(DATA EXCERPTS)
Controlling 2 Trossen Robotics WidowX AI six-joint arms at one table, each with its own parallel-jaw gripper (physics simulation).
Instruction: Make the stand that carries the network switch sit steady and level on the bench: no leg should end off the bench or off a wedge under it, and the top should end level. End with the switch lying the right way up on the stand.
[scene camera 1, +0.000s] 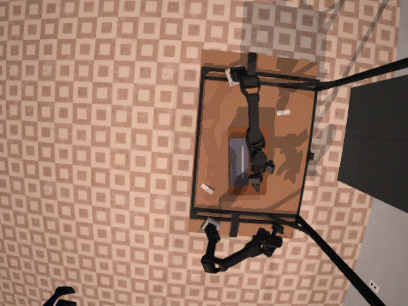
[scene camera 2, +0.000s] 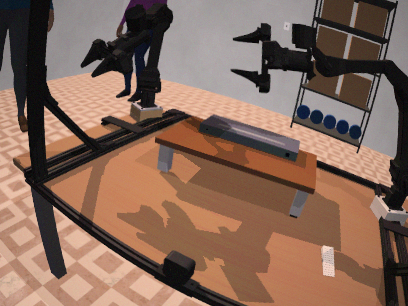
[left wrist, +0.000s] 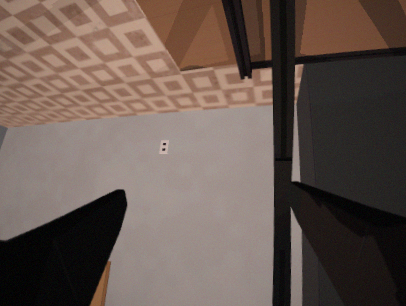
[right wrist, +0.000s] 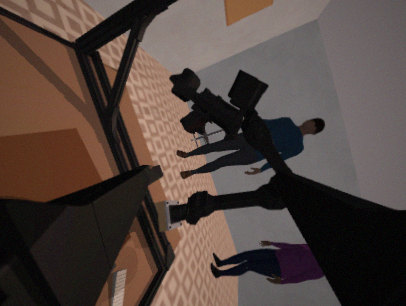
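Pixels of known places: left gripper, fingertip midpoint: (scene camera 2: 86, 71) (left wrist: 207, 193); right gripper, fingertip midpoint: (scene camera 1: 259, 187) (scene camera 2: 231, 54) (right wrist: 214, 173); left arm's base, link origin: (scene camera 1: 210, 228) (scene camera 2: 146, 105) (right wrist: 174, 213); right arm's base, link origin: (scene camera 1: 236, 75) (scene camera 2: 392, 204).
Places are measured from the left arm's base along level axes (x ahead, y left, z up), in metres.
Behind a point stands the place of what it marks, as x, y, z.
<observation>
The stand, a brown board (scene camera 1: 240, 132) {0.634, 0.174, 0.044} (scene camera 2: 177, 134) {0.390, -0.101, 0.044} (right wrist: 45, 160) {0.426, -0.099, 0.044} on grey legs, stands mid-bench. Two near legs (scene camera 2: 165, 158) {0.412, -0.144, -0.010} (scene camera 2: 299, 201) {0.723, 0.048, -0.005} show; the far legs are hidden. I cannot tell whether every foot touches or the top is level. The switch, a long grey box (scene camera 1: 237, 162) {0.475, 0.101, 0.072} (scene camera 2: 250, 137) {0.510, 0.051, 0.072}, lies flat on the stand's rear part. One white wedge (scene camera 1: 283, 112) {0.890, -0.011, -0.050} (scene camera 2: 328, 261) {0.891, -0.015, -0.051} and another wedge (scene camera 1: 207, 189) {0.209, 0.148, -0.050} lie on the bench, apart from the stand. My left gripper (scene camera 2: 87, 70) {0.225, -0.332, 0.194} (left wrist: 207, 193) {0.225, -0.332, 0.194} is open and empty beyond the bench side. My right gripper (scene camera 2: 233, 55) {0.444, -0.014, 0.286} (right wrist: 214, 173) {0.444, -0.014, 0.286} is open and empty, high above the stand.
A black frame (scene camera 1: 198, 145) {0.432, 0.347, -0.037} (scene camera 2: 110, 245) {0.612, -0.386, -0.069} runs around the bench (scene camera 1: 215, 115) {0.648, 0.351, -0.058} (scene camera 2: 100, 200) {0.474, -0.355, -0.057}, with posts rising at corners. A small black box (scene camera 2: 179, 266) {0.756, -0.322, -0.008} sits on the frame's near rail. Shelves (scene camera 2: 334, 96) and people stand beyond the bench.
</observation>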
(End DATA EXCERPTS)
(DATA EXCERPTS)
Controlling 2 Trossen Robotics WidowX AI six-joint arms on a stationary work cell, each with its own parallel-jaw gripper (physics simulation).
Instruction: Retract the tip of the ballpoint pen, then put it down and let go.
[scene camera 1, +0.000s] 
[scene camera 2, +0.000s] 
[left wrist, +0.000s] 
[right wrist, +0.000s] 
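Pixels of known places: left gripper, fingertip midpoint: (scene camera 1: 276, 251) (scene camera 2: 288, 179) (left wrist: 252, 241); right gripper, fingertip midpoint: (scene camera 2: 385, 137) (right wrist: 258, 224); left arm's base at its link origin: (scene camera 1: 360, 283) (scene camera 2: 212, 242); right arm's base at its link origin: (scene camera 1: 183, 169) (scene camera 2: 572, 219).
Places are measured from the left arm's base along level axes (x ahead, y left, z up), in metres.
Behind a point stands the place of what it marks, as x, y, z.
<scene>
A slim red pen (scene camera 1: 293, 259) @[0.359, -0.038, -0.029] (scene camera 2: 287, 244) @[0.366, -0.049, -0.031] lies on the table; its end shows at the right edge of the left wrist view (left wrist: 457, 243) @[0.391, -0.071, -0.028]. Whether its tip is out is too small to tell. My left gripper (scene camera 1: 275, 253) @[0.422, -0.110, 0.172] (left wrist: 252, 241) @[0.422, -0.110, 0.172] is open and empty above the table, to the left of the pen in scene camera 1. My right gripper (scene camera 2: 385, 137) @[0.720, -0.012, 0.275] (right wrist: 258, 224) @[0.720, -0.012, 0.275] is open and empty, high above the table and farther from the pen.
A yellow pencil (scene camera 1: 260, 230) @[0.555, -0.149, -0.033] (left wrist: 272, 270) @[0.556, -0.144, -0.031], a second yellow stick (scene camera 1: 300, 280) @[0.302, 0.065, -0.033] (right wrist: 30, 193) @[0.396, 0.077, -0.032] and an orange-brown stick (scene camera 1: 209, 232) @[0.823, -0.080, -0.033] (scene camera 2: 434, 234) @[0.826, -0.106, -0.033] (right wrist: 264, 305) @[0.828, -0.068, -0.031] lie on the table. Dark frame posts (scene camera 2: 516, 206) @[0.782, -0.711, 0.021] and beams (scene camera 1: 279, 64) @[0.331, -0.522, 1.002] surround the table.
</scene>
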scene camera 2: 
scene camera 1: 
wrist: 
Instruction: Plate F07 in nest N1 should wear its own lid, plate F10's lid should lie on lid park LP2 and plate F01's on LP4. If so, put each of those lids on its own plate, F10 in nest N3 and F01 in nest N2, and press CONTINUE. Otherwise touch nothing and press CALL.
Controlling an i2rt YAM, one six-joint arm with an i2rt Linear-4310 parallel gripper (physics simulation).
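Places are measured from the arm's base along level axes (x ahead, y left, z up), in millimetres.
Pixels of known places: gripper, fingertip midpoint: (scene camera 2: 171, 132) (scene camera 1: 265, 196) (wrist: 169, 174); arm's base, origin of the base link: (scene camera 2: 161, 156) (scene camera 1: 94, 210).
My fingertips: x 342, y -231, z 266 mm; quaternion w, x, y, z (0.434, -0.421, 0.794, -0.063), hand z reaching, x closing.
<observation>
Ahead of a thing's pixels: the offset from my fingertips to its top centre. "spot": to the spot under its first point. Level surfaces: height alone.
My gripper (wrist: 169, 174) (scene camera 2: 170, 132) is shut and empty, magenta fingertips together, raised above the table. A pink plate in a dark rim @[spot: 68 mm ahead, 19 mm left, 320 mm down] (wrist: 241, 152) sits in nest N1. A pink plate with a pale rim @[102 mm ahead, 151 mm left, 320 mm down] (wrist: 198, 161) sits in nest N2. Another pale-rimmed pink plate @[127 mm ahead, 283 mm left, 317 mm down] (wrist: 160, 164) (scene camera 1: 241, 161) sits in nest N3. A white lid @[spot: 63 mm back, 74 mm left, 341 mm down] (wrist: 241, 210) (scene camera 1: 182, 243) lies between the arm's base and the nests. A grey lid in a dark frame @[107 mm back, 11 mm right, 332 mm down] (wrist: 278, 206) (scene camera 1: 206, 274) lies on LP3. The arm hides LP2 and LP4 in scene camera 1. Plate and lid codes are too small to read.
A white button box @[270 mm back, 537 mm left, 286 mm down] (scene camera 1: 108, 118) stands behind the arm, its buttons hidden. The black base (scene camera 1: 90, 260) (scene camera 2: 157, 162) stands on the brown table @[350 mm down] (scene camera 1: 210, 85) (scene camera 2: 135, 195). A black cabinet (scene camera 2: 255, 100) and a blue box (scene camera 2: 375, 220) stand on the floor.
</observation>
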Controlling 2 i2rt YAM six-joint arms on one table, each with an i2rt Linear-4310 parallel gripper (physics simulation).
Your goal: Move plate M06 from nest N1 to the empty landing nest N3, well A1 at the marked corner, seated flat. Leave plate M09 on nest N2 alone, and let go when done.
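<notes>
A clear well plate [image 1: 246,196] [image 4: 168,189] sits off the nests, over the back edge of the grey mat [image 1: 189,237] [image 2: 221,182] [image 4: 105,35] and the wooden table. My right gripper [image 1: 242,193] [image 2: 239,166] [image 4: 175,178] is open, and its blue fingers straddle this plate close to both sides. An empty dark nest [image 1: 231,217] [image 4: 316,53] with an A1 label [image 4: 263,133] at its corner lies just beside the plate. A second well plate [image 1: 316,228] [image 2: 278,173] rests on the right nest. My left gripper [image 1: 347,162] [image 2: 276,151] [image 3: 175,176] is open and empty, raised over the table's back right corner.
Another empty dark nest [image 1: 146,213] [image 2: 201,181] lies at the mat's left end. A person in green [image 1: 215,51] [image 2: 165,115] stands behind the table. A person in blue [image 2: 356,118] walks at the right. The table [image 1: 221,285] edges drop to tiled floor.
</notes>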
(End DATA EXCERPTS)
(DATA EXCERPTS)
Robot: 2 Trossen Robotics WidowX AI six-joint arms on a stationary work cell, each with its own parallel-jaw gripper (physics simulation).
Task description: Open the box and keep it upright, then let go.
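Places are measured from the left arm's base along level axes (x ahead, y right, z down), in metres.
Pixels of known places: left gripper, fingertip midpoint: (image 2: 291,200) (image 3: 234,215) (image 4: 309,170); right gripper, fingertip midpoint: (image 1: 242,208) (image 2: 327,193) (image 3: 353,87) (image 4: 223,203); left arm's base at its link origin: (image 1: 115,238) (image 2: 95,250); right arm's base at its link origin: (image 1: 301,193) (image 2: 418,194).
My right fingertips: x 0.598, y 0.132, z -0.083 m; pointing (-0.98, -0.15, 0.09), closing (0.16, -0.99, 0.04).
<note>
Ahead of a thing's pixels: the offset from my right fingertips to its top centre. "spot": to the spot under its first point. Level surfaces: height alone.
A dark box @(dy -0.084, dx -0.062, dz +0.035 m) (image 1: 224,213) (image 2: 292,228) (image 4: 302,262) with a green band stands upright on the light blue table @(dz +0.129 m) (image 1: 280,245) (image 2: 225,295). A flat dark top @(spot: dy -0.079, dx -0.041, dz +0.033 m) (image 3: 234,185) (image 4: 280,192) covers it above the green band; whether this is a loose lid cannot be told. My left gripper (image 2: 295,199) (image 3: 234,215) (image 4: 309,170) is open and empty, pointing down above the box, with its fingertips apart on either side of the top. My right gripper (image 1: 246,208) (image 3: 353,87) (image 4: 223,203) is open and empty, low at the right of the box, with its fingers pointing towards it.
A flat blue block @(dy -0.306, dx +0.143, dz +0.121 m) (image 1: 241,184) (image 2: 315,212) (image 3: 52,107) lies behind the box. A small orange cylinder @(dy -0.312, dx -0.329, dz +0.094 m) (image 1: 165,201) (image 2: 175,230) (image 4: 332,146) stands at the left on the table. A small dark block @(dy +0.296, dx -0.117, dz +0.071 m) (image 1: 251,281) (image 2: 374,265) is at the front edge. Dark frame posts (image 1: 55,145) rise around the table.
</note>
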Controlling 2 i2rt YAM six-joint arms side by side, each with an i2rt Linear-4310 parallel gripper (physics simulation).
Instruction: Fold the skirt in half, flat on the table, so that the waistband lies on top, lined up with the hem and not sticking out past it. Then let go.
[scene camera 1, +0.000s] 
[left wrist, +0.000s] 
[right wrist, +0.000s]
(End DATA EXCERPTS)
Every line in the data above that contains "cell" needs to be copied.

▸ TASK RESPONSE:
Controlling 2 Trossen Robotics WidowX AI six-joint arms on a stationary work cell, each with its own parallel-jaw gripper (physics simulation).
Robot: 2 Trossen Robotics WidowX AI six-joint arms on a stationary work cell, each with its own parallel-jaw gripper (physics simulation).

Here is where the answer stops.